Source: src/olm/models/allenai/olmo.py:1
Classes
OLMoBlock(embed_dim: int, intermediate_size: int, num_heads: int, max_seq_len: int, dropout: float)
Bases: olm.nn.structure.block.Block
Source: src/olm/models/allenai/olmo.py:10
A single Transformer block for the OLMo architecture.
Structure
x = x + Attn(LN(x)) x = x + SwiGLU(LN(x))
Parameters
embed_dim(int): Model dimension.intermediate_size(int): FFN hidden dimension.num_heads(int): Number of attention heads.max_seq_len(int): Max context.dropout(float): Dropout probability.
Methods
forward(self, x: torch.Tensor) -> torch.Tensor (inherited from Block)
Source: src/olm/nn/structure/block.py:26
Apply each block to the input in sequence.
Parameters
x: Input tensor.
Returns
Output tensor after all blocks have been applied.
OLMoModel(vocab_size: int, embed_dim: int, intermediate_size: int, num_layers: int, num_heads: int, max_seq_len: int = 2048, dropout: float = 0.0, tie_weights: bool = True)

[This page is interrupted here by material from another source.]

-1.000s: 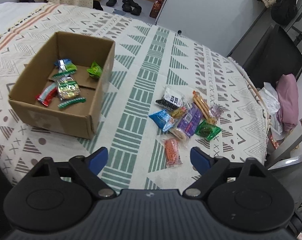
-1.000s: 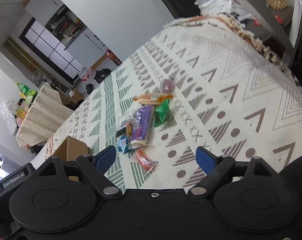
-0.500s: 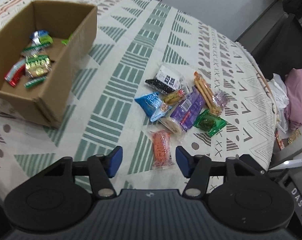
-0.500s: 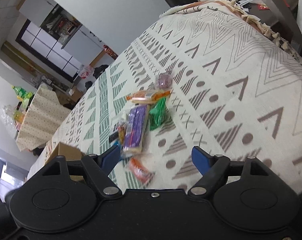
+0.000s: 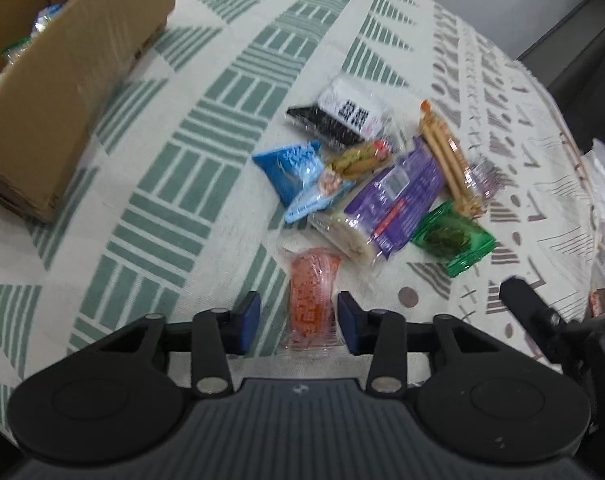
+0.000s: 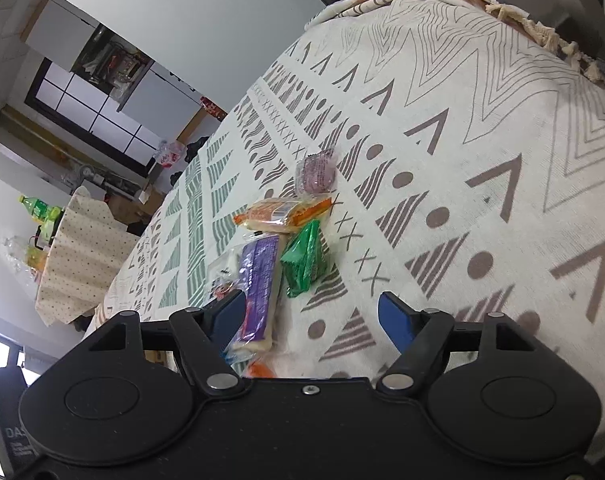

Bases: olm.nn.structure.block.Block
Source: src/olm/models/allenai/olmo.py:68
Base class for the OLMo (Open Language Model) architecture.
Structure
Embedding -> [OLMoBlock] x N -> LayerNorm -> tied OutputHead.
Forward
Accepts token IDs shaped [batch, seq_len] and returns logits shaped
[batch, seq_len, vocab_size].
Methods
forward(self, x: torch.Tensor) -> torch.Tensor (inherited from Block)
Source: src/olm/nn/structure/block.py:26
Apply each block to the input in sequence.
Parameters
x: Input tensor.
Returns
Output tensor after all blocks have been applied.
OLMo_7B()
Bases: olm.models.allenai.olmo.OLMoModel
Source: src/olm/models/allenai/olmo.py:113
OLMo 7B Model.
Methods
forward(self, x: torch.Tensor) -> torch.Tensor (inherited from Block)
Source: src/olm/nn/structure/block.py:26
Apply each block to the input in sequence.
Parameters
x: Input tensor.
Returns
Output tensor after all blocks have been applied.